There was a twice a year ritual that I experienced while growing up in the Midwest: housecleaning. We cleaned more than twice a year, but the fall and spring housecleaning was different. Literally everything in the house was turned over and cleaned. Windows were washed. Drawers were emptied, sorted to dispose of things that had outlived their usefulness or size, and reordered. More than just cleaning, the ritual was cleaning out.
For a few years in my adulthood, I continued the ritual, but gradually it went from twice a year to once a year. First the windows were dropped off. Then the cleaning out the drawers fell away. Gradually, the ritual just disappeared. Even on my way-too-frequent moves, I seemed not to find the time or priority to clean out.
As my class has been drawing to an end, I've felt myself itching to clean out. That may at least be in part due to the fact that stacks of reading materials and outlines for essays have overtaken my small desk. A second computer that is still not been completely replaced by the new one, and related technology items, add to the disarray as does an inappropriate gift I received a few months ago and haven't quite known what to do with. I've wished I could just push it all into a waste bin and make it go away, but I know things of value lurk in the piles. I think that has just been symbolic of what has been going on inside of me as this class is drawing to a close.
I've been feeling the need to psychologically and spiritual clean out as well. After 14 years of serious financial struggle since the failure of my business, I am finally to a place where I can let my shoulders drop a bit. After five years of the most dysfunctional work environment that I've ever witnessed in 25 years of consulting with organizations, three layers of management above me have either been removed or quit in the last months. While we are now at about half-staff, and a crushing workload faces me daily as far as I can see, I can find potential that new leadership may bring. Hope is on the horizon.

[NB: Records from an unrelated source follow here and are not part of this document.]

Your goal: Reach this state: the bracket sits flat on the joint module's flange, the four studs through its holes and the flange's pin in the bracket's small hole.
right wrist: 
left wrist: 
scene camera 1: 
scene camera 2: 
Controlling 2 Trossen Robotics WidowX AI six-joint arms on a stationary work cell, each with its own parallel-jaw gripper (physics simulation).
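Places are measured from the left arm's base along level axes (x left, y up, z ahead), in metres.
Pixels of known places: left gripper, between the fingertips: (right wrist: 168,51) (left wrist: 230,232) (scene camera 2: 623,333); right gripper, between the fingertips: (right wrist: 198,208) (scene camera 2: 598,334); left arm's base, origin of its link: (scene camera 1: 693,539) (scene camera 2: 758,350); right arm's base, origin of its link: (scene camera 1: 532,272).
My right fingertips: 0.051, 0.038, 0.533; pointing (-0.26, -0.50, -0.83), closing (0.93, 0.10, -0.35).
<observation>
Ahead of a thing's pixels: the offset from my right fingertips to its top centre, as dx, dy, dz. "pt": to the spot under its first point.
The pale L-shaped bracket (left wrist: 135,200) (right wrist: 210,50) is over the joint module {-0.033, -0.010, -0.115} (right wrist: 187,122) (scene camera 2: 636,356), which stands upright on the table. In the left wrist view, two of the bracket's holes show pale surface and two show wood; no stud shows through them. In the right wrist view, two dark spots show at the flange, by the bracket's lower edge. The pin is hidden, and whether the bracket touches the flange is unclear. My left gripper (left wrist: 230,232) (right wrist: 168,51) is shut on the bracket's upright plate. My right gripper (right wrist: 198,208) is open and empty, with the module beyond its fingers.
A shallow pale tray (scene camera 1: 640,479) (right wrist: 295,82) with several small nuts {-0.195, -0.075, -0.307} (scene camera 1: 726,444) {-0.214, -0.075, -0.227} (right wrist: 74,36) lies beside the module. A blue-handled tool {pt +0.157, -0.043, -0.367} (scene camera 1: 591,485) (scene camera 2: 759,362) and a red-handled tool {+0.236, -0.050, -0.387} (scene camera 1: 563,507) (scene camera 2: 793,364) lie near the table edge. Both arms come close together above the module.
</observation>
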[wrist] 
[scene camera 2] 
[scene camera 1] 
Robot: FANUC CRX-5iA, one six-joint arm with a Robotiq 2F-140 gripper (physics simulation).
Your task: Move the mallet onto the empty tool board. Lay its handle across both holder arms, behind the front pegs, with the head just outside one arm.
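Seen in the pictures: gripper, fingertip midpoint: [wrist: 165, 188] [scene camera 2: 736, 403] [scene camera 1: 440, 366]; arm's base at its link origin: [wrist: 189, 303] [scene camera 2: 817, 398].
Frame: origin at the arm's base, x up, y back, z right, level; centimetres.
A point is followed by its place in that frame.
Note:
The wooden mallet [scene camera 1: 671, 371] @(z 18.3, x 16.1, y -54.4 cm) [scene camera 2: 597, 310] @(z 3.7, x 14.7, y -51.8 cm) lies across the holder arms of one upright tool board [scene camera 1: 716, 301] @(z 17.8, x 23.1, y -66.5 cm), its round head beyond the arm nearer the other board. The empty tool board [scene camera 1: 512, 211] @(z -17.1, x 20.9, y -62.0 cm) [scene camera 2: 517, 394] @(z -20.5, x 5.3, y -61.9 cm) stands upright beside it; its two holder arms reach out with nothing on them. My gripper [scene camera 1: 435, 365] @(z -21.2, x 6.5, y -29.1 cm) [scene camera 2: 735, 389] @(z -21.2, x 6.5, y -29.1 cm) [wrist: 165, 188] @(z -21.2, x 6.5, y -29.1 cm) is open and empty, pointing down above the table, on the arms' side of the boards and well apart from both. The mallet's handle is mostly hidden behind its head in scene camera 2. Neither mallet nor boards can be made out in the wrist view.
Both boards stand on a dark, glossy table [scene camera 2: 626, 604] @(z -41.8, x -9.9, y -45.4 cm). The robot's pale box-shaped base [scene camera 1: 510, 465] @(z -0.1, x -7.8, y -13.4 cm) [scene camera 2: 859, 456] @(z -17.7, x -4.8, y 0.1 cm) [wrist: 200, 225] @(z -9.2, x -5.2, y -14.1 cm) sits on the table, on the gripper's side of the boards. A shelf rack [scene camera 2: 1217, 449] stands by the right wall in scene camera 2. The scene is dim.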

All that leads me to have discovered in these three weeks that I've been in serious fight-or-flight mode for years. For so long, that it has become habitual. While the content of the class has not been anything I didn't know or even anything that I didn't practice for years, it has helped me re-member who I am. I say re-member because it feels like part of myself was put on a shelf and forgotten. If this class hasn't helped me pull it off the shelf and reintegrate it completely, at the very least I have it in my hands--all of me in my hands.

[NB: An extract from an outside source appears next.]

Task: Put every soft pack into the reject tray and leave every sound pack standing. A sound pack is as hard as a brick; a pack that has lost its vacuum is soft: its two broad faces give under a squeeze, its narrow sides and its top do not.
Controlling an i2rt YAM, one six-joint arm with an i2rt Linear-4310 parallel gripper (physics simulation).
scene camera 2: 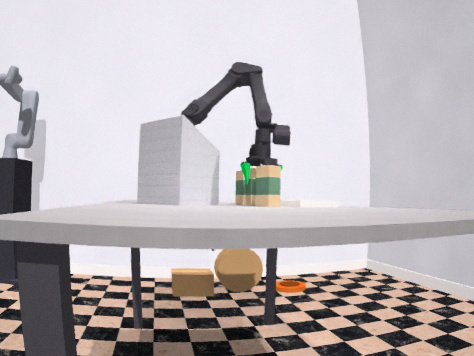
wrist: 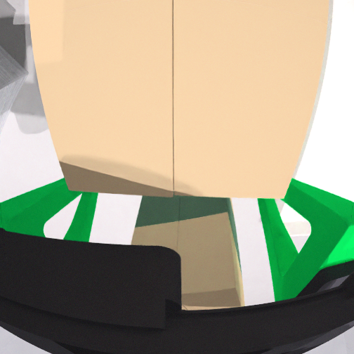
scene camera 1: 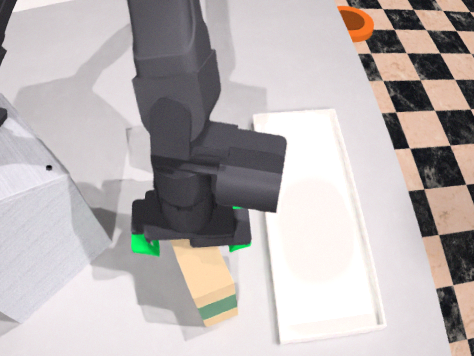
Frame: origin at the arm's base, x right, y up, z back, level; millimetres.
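Seen in the pictures: gripper, between the fingertips: (scene camera 2: 260, 185); arm's base, origin of its link: (scene camera 2: 179, 137).
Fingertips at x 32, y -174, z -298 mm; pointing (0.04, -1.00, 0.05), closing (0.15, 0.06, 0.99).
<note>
Offsets run from my fingertips to a thing's top centre. "pt": to the spot under its first point.
A tan pack with a green band {dy +68, dx +43, dz -21 mm} (scene camera 1: 205, 280) (scene camera 2: 268, 186) (wrist: 175, 100) stands upright at the near end of the row. A second pack (wrist: 200, 265) stands behind it, seen low between the fingers in the wrist view. Parts of packs farther back {pt dy -2, dx -186, dz +60 mm} (scene camera 2: 239, 187) show in scene camera 2; the arm hides them in scene camera 1. My gripper (scene camera 1: 194, 250) (scene camera 2: 263, 181) (wrist: 176, 174) is open, pointing down low over the row, its green fingers on either side by the near pack's rear end. Contact cannot be told. The white reject tray {dy -50, dx -100, dz -167 mm} (scene camera 1: 367, 260) (scene camera 2: 325, 204) lies to the right.
A large grey block (scene camera 1: 40, 240) (scene camera 2: 160, 165) stands left of the packs. The tabletop (scene camera 1: 410, 280) (scene camera 2: 150, 230) ends right of the tray. An orange ring (scene camera 1: 369, 31) (scene camera 2: 291, 290) lies on the floor. Another arm (scene camera 2: 29, 117) stands at the far left.
</note>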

The cleaning out that I really feel the need for right now is getting rid of all the habits and behaviors that came with the fight-or-flight so that I literally have room to breathe again. And, the funny thing is that I also think I want to actually clean out, not just metaphorically.

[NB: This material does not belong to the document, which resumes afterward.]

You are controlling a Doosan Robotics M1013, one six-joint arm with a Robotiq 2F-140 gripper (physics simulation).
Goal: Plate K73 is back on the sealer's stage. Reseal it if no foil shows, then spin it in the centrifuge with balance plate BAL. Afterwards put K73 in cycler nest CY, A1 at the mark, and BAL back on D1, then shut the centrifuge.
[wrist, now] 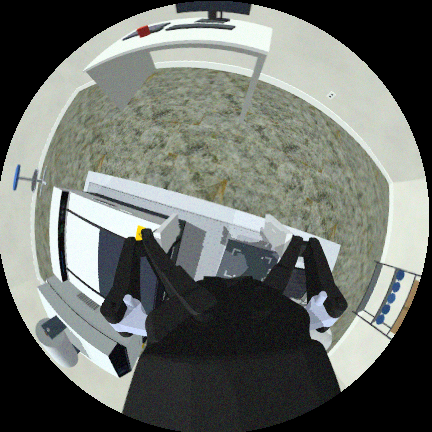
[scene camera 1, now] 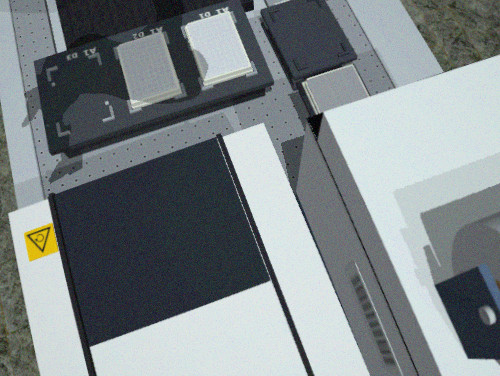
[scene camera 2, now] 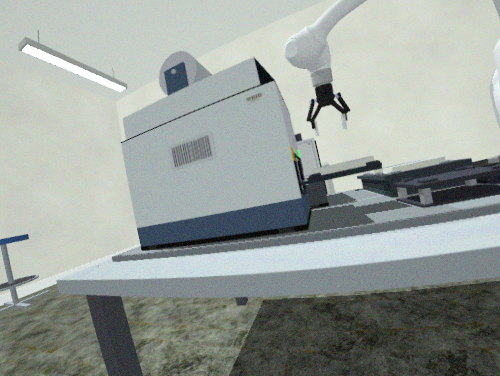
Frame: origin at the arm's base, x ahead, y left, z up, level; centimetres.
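Where they show: gripper, fingertip midpoint: (wrist: 221, 223) (scene camera 2: 331, 132).
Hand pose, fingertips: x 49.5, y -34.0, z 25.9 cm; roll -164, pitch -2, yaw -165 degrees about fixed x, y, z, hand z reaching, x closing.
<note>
Things, the pixels of their top centre, and the offset from my fingertips. "spot": a spot on its surface instead.
- pale plate, top centre: (scene camera 1: 344, 104) dx +6.5, dy +51.4, dz -17.2 cm
- white sealer, top centre: (scene camera 2: 196, 64) dx +36.4, dy +50.7, dz +19.4 cm
- D1, top centre: (scene camera 1: 217, 44) (scene camera 2: 410, 162) dx -13.6, dy +37.6, dz -20.7 cm
- D2, top centre: (scene camera 1: 146, 66) dx -14.1, dy +25.2, dz -20.7 cm
- white centrifuge, surface spot: (scene camera 1: 250, 310) spot: dx +30.6, dy +27.8, dz -7.2 cm
- flat dark panel, top centre: (scene camera 1: 156, 236) (wrist: 122, 278) dx +19.1, dy +20.6, dz -6.9 cm
- dark raised block with corner marks, top centre: (scene camera 1: 307, 30) (scene camera 2: 447, 172) dx -12.6, dy +54.1, dz -23.5 cm
My gripper (scene camera 2: 330, 126) (wrist: 221, 223) is open and empty, high above the bench. In scene camera 1, a pale plate (scene camera 1: 340, 89) lies on the sealer's stage, partly hidden by the white sealer (scene camera 1: 415, 130) (scene camera 2: 200, 165); its top looks smooth and grey, but I cannot tell surely whether foil covers it. It shows edge-on in scene camera 2 (scene camera 2: 345, 164). Pale plates stand on D1 (scene camera 1: 218, 47) and D2 (scene camera 1: 150, 69); their names are not legible. D3 (scene camera 1: 80, 82) (wrist: 246, 261) holds no plate. The white centrifuge (scene camera 1: 250, 310) has a flat dark panel (scene camera 1: 160, 240); no rotor shows.
A dark raised block with corner marks (scene camera 1: 309, 37) stands beyond the sealer's stage; no label is legible on it. The sealer's roll holder (scene camera 1: 465, 310) (scene camera 2: 175, 78) rises above its top. A desk (wrist: 200, 45) and a shelf rack stand away from the bench in the wrist view.
</note>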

The myth of Psyche demonstrates that the role of women is to sort, pick out what is useful and what has outlived it usefulness. I think my sorting muscles have atrophied, and physically cleaning my desk, files, closet, and pantry will help me get them in shape for the spiritual sorting I am beginning. While I might like to treat my psyche like my desk and make all the clutter just go away, I know that good stuff is buried in there that I don't want to lose. So, sort I will.